The Iranian state-sponsored threat actor known as APT42 has been observed targeting individuals and organizations that are of interest to the Islamic Revolutionary Guard Corps (IRGC) as part of a new espionage-focused campaign.
The activity,has been codenamed SpearSpecter by the Israel National Digital Agency (INDA).
“The campaign has systematically targeted high-value senior defense and government officials using personalized social engineering tactics,” INDA researchers Shimi Cohen, Adi Pick, Idan Beit-Yosef, Hila David, and Yaniv Goldman said. “These include inviting targets to prestigious conferences or arranging significant meetings.”
What’s notable about the effort is that it also extends to the targets’ family members, creating a broader attack surface that exerts more pressure on the primary targets.
APT42 was first publicly documented in late 2022 by Google Mandiant, detailing its overlaps with another IRGC threat cluster tracked as APT35, CALANQUE, Charming Kitten, CharmingCypress, Cobalt Illusion, Educated Manticore, GreenCharlie, ITG18, Magic Hound, Mint Sandstorm (formerly Phosphorus), TA453, and Yellow Garuda.

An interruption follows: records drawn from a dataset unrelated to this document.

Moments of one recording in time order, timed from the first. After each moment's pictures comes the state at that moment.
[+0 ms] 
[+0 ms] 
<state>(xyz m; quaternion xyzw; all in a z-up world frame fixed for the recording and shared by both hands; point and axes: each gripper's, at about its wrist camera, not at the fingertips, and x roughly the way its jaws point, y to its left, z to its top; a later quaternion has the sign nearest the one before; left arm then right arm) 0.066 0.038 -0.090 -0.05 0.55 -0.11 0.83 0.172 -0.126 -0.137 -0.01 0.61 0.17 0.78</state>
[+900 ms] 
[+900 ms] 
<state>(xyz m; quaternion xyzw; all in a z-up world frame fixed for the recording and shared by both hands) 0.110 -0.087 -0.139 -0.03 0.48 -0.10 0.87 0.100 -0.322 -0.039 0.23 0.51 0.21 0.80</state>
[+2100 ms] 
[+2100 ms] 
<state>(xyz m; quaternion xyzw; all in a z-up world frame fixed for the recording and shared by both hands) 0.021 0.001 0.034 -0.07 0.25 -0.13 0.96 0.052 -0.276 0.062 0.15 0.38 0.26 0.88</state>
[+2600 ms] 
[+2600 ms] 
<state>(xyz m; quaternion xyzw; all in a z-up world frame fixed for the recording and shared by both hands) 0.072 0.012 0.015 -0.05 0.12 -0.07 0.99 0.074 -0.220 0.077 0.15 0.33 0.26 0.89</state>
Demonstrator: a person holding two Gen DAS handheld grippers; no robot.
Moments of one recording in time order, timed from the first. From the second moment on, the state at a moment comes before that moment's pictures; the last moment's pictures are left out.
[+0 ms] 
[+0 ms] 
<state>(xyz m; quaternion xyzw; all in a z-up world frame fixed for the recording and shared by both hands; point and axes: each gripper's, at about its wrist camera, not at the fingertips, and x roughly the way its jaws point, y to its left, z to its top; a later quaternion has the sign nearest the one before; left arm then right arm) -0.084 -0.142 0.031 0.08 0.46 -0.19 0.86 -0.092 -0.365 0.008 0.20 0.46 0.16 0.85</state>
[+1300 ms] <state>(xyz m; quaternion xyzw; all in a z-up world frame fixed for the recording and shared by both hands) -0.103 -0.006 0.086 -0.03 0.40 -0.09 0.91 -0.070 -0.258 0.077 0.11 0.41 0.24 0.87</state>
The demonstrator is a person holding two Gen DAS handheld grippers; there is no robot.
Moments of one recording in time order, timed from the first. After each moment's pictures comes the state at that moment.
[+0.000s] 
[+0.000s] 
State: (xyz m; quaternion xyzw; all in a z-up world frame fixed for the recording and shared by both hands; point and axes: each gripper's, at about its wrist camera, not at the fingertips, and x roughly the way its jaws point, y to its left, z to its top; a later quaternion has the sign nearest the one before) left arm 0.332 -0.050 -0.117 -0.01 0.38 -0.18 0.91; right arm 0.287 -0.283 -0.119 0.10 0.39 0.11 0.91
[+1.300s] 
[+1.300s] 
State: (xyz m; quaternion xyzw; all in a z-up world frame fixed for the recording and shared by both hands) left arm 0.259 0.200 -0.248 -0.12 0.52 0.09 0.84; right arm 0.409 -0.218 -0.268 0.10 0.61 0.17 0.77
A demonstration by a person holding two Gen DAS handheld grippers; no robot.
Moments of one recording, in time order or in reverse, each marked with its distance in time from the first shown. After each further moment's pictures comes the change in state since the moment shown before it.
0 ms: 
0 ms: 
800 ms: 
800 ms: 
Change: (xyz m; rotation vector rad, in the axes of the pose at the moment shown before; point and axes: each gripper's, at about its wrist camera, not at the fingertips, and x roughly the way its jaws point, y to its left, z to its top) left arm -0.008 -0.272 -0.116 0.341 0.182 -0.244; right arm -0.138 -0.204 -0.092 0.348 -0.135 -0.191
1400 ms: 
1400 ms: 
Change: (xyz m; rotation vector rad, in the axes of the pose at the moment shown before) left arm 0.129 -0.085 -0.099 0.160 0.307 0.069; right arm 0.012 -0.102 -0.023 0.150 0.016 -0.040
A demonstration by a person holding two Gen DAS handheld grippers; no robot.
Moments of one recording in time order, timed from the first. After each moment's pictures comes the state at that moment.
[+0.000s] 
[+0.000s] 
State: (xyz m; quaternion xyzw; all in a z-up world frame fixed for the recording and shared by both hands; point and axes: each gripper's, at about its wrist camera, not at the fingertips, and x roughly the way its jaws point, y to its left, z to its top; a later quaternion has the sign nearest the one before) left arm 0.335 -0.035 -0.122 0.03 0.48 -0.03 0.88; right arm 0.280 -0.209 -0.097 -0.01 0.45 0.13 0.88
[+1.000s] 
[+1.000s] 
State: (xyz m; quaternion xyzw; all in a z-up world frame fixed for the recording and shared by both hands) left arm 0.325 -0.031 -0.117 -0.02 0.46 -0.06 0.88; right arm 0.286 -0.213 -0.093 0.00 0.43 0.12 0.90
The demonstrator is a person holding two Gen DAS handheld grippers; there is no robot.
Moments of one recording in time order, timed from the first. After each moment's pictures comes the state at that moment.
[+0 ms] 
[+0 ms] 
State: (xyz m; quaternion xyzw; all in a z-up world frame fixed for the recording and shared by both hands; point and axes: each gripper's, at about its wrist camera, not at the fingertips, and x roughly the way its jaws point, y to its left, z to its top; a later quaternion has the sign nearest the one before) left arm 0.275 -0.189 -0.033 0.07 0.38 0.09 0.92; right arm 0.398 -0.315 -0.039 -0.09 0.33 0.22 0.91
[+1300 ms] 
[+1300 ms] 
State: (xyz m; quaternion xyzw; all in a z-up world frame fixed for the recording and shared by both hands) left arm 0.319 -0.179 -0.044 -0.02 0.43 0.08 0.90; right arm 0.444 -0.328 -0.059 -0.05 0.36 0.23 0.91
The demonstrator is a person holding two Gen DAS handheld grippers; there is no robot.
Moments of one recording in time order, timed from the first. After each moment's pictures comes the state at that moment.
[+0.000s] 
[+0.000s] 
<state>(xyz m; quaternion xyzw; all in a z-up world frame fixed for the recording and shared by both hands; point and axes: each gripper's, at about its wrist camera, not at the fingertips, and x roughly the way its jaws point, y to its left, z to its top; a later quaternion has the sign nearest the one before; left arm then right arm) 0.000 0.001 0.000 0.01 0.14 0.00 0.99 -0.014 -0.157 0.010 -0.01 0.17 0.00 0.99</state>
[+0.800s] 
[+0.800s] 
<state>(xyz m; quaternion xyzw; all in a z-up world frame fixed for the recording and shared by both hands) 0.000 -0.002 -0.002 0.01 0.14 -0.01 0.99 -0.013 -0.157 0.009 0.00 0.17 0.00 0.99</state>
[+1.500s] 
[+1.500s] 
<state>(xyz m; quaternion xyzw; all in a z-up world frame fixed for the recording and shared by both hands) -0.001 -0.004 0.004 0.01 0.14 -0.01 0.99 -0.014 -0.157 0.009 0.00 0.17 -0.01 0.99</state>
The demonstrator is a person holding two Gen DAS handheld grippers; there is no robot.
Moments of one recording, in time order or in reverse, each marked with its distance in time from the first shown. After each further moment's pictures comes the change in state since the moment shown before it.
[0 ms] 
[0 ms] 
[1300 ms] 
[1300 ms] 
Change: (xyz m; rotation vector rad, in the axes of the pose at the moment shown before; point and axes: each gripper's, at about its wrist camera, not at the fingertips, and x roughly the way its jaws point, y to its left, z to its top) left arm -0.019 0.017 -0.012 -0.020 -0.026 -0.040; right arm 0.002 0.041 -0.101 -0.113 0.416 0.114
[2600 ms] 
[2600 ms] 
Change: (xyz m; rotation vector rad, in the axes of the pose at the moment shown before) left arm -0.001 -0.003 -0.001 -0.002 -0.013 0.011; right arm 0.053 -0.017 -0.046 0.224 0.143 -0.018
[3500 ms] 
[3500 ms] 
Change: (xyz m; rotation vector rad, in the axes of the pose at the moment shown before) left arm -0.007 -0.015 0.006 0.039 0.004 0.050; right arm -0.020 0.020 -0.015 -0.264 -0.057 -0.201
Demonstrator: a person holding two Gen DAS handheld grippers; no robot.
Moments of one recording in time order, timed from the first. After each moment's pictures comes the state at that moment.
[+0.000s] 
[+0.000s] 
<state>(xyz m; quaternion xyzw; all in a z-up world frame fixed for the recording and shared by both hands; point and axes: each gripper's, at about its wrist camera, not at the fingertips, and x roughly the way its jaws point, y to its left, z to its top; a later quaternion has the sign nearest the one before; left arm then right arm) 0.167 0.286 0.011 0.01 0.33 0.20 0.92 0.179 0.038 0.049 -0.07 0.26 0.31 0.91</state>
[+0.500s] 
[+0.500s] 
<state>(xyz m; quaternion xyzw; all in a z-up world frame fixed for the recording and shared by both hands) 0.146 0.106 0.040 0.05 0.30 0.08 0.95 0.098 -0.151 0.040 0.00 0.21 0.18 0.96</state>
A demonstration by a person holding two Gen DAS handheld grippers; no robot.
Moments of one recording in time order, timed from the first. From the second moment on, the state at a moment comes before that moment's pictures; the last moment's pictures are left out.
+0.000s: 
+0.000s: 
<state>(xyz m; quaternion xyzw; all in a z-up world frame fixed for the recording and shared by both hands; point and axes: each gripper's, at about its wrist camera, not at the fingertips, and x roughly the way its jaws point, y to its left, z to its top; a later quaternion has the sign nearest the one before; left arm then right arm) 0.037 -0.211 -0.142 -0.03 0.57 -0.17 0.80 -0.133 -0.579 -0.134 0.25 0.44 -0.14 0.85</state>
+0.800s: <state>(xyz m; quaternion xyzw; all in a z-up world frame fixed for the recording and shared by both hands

One of the group’s hallmarks is its ability to mount convincing social engineering campaigns that can run for days or weeks in an effort build trust with the targets, in some cases masquerading as known contacts to create an illusion of authenticity, before sending a malicious payload or tricking them into clicking on booby-trapped links.
As recently as June 2025, Check Point detailed an attack wave in which the threat actors approached Israeli technology and cyber security professionals by posing as technology executives or researchers in emails and WhatsApp messages.
INDA said SpearSpecter is flexible in that the adversary tweaks its approach based on the value of the target and operational objectives. In one set of attacks, victims are redirected to bogus meeting pages that are designed to capture their credentials. On the other hand, if the end goal is persistent long-term access, the attacks lead to the deployment of a known PowerShell backdoor dubbed TAMECAT that has been repeatedly put to use in recent years.

To that end, the attack chains involve impersonating trusted WhatsApp contacts to send a malicious link to a supposed required document for an upcoming meeting or conference. When the link is clicked, it initiates a redirect chain to serve a WebDAV-hosted Windows shortcut (LNK) masquerading as a PDF file by taking advantage of the “search-ms:” protocol handler.
The LNK file, for its part, establishes contact with a Cloudflare Workers subdomain to retrieve a batch script that functions as a loader for TAMECAT, which, in turn, employs various modular components to facilitate data exfiltration and remote control.
The PowerShell framework uses three distinct channels, viz., HTTPS, Discord, and Telegram, for command-and-control (C2), suggesting the threat actor’s goal of maintaining persistent access to compromised hosts even if one pathway gets detected and blocked.
For Telegram-based C2, TAMECAT listens for incoming commands from an attacker-controlled Telegram bot, based on which it fetches and executes additional PowerShell code from different Cloudflare Workers subdomains. In the case of Discord, a webhook URL is used to send basic system information and get commands in return from a hard-coded channel.

“Analysis of accounts recovered from the actor’s Discord server suggests the command lookup logic relies on messages from a specific user, allowing the actor to deliver unique commands to individual infected hosts while using the same channel to coordinate multiple attacks, effectively creating a collaborative workspace on a single infrastructure,” INDA researchers said.
Furthermore, TAMECAT comes equipped with features to conduct reconnaissance, harvest files matching a certain extensions, steal data from web browsers like Google Chrome and Microsoft Edge, collect Outlook mailboxes, and take screenshots at 15-second intervals. The data is exfiltrated over HTTPS or FTP.
It also adopts a variety of stealthy techniques to evade detection and resist analysis efforts. These include encrypting telemetry and controller payloads, source code obfuscation, using living-off-the-land binaries (LOLBins) to hide malicious activities, and operating mostly in memory, thereby leaving little traces on disk.
“The SpearSpecter campaign’s infrastructure reflects a sophisticated blend of agility, stealth, and operational security designed to sustain prolonged espionage against high-value targets,” INDA said. “operators leverage a multifaceted infrastructure that combines legitimate cloud services with attacker-controlled resources, enabling seamless initial access, persistent command-and-control (C2), and covert data exfiltration.”